Нэнни первая окатила меня холодным душем. Когда наутро я вышел к завтраку, она с отдохнувшим видом сидела за столом, преспокойно намазывая себе маслом тартинки. Я воскликнул:

— Неужели вы спали сегодня? Я лично провел бессонную ночь.

— Из-за разбитых зеркал? Разве они так дорого стоят?

— Да кто говорит о зеркалах? Наплевать мне на них! Но тот факт, что Сильва… Нет, ей-богу, — возмутился я, — у меня такое впечатление, что вам все это безразлично. Неужели вы еще не поняли: она узнала себя и испугалась этого.

— Во-первых, еще не доказано, что она себя узнала, — ответила Нэнни осторожно. — Вы слишком спешите с выводами.

— Ну а чего же она тогда испугалась?

— О, пока еще рано доискиваться причин.

— Но ведь это же ясно как день! — сказал я, изо всех сил сдерживая накипающее раздражение. — Сильва поняла наконец, что она существует, а для лисицы, согласитесь, это страшное открытие. И вот тогда-то она и испугалась, испытала ужас, вполне естественный в данной ситуации, и этот испуг, этот ужас — первое свидетельство того, что она начала мыслить разумно, первый признак ее cogito[14], так разве же это не поразительная новость?

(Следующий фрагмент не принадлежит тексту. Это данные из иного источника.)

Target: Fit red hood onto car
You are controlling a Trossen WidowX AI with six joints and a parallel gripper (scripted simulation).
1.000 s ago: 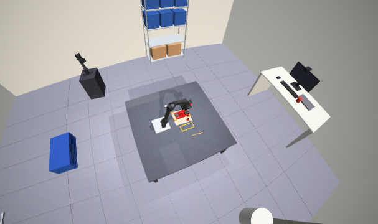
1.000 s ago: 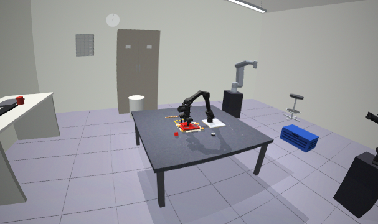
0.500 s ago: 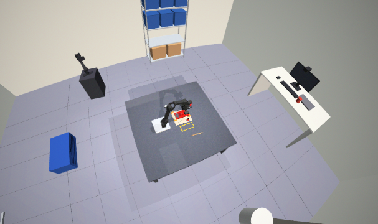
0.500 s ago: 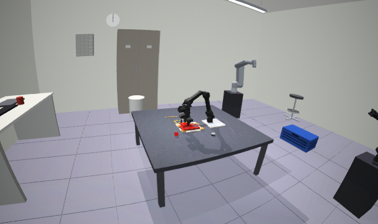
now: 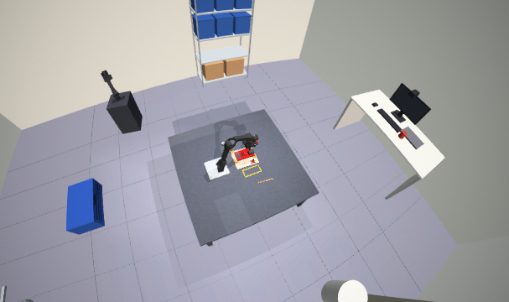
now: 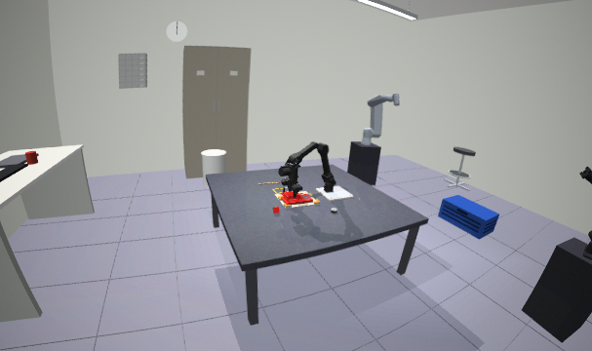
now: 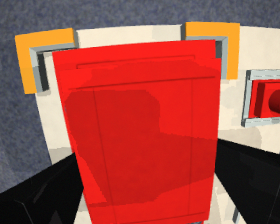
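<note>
The grey engine block lies 1 cm to the left of my gripper tip and 3 cm below it. From my gripper tip the other things lie so: cream jig: 4 cm behind, 2 cm to the right, 4 cm below; then red hood: 1 cm above; then grey disc: 24 cm behind, 19 cm to the left, 4 cm below.
</note>
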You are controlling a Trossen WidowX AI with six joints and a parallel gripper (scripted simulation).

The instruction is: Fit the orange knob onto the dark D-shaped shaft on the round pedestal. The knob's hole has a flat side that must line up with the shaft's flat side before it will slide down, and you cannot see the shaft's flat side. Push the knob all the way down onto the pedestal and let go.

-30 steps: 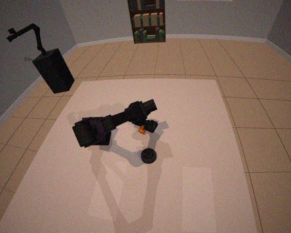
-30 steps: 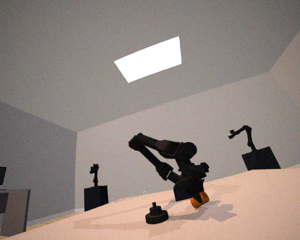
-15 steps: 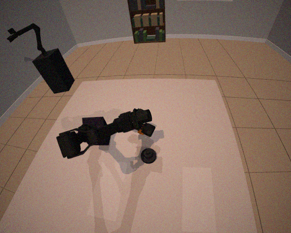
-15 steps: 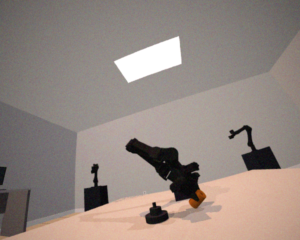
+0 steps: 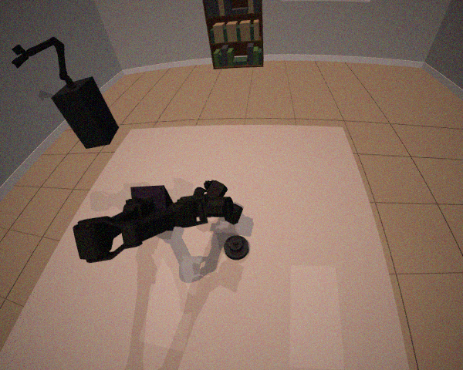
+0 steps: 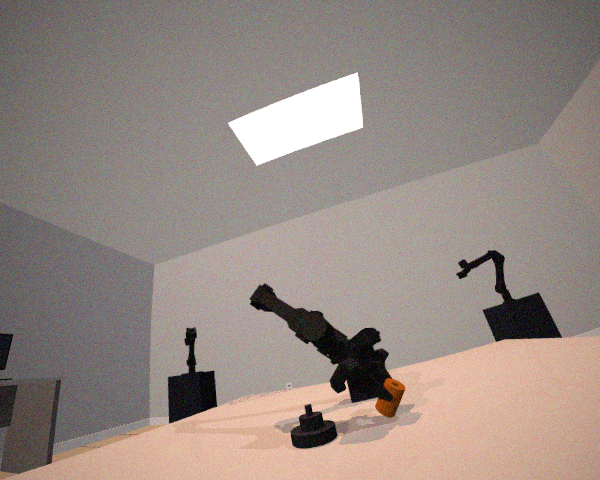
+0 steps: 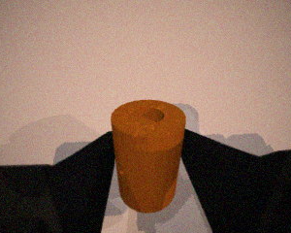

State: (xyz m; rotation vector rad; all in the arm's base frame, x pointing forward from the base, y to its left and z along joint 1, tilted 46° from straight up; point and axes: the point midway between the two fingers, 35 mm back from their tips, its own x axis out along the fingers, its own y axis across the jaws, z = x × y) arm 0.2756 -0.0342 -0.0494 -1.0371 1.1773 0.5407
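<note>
My gripper tip is 10 mm to the left of the orange knob and 10 mm past it. The rest, counted from my gripper tip: round pedestal: 170 mm to the right, 20 mm ahead, 10 mm below.
</note>
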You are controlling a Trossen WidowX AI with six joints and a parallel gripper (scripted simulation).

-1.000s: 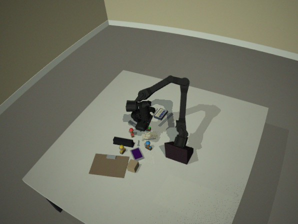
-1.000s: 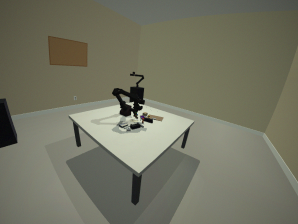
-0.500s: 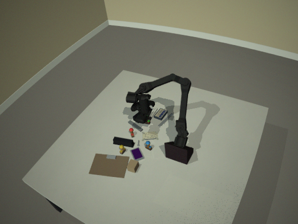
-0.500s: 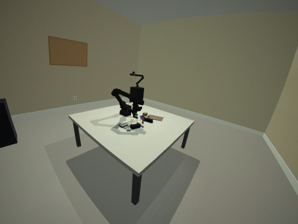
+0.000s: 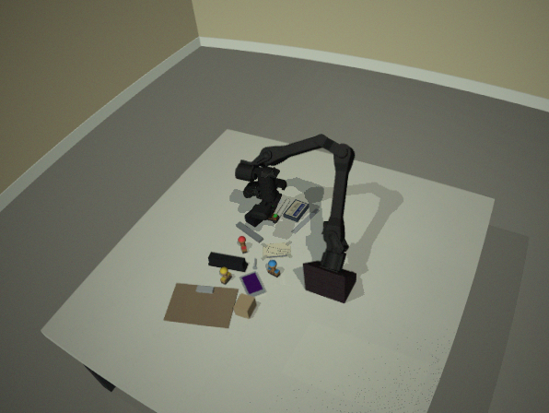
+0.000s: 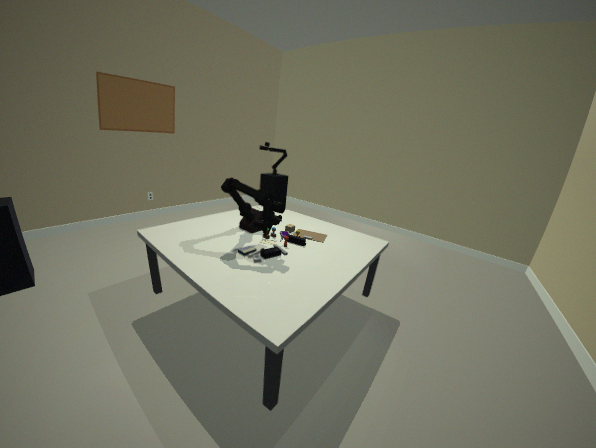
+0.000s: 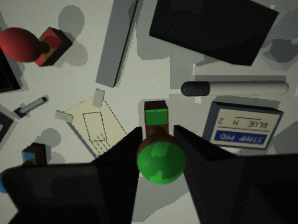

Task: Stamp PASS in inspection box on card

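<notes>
Right now the pen is 80 mm to the right of my gripper tip, 80 mm below it and 20 mm ahead of it. Also, from my gripper tip: cream card: 90 mm below, 80 mm to the left, 50 mm behind; then red stamp: 120 mm to the left, 70 mm below, 60 mm ahead; then green-knobbed stamp: right at my gripper tip.
</notes>
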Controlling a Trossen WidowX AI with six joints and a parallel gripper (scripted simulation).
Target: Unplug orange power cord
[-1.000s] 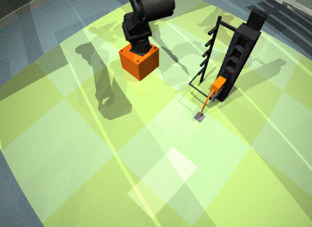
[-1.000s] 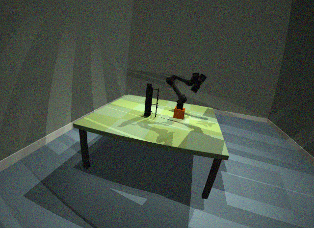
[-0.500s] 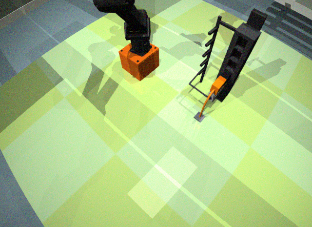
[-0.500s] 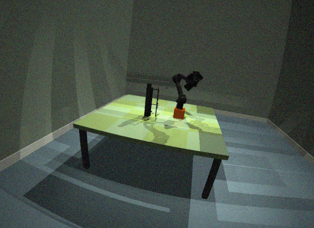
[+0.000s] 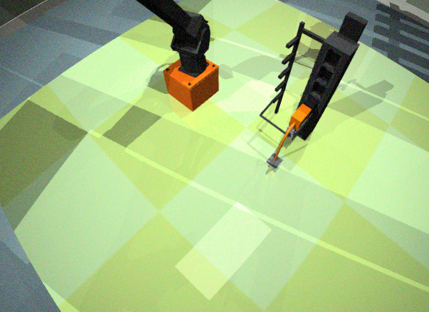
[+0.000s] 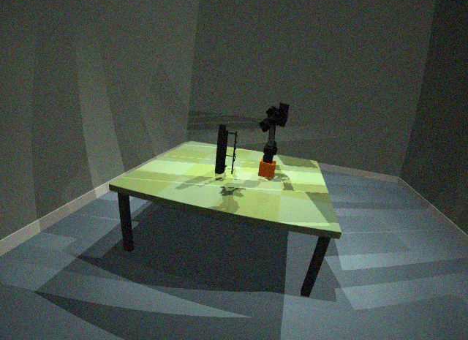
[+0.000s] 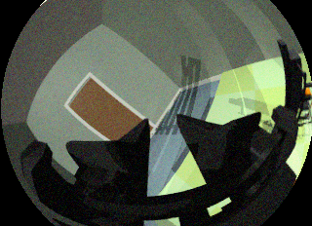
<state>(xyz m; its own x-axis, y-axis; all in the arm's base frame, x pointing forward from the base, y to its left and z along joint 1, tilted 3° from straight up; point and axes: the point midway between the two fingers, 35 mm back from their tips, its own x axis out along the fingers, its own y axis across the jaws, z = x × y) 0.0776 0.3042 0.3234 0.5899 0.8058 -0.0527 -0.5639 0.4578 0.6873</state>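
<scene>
Now: gripper tip 240 mm short of the orange plug, 340 mm to the left of it and 280 mm above it.
</scene>
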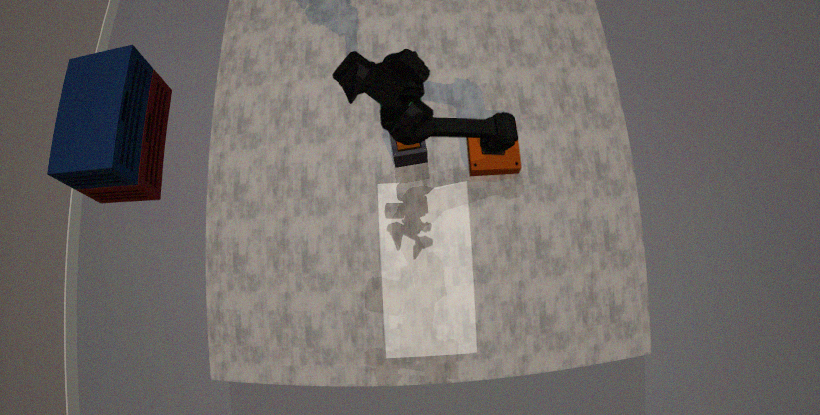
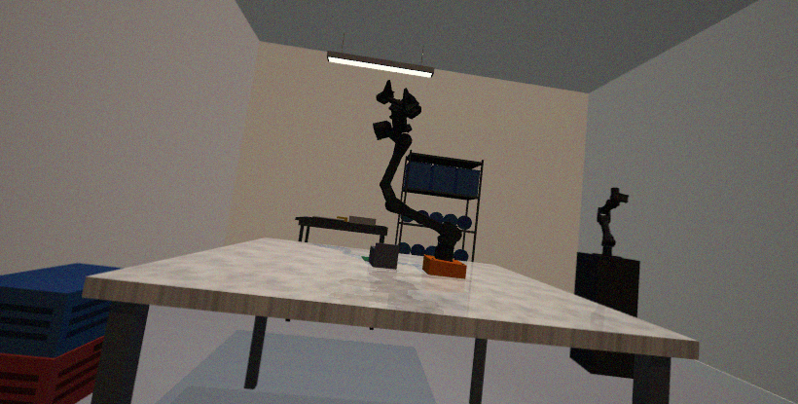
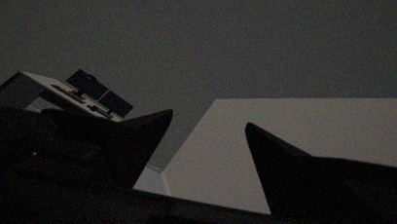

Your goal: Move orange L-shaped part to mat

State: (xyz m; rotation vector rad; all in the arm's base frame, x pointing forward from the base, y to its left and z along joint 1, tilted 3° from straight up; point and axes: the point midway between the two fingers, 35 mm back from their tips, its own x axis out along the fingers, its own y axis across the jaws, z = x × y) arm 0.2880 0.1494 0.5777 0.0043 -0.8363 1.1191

— Она могла, — возразила Нэнни с кротким упрямством, которое окончательно вывело меня из себя, — испугаться неизвестно чего, самой простой, самой обыкновенной вещи, которую вам, поскольку вы человек, а не лисица, трудно себе представить. Вот, например, ребенок, даже очень отсталый, никогда не боится зеркала — напротив, он радуется, он восхищенно хлопает в ладоши и любуется своим отражением.

— Именно так! — ответил я. — Именно об этом я и толкую! Разве мы с вами не ждали того мгновения, когда Сильва узнает себя в зеркале? И разве не интересно то, что она не обрадовалась, а, наоборот, испугалась?

— Вот потому-то я и думаю, что она все-таки не узнала себя, упорствовала Нэнни, старательно жуя свой бутерброд, наклонившись над чашкой, ибо у нее была скверная привычка макать в кофе хлеб, с которого потом текло. — Мы, конечно, когда-нибудь узнаем, что именно ее напугало, и сами удивимся, как все это банально и просто.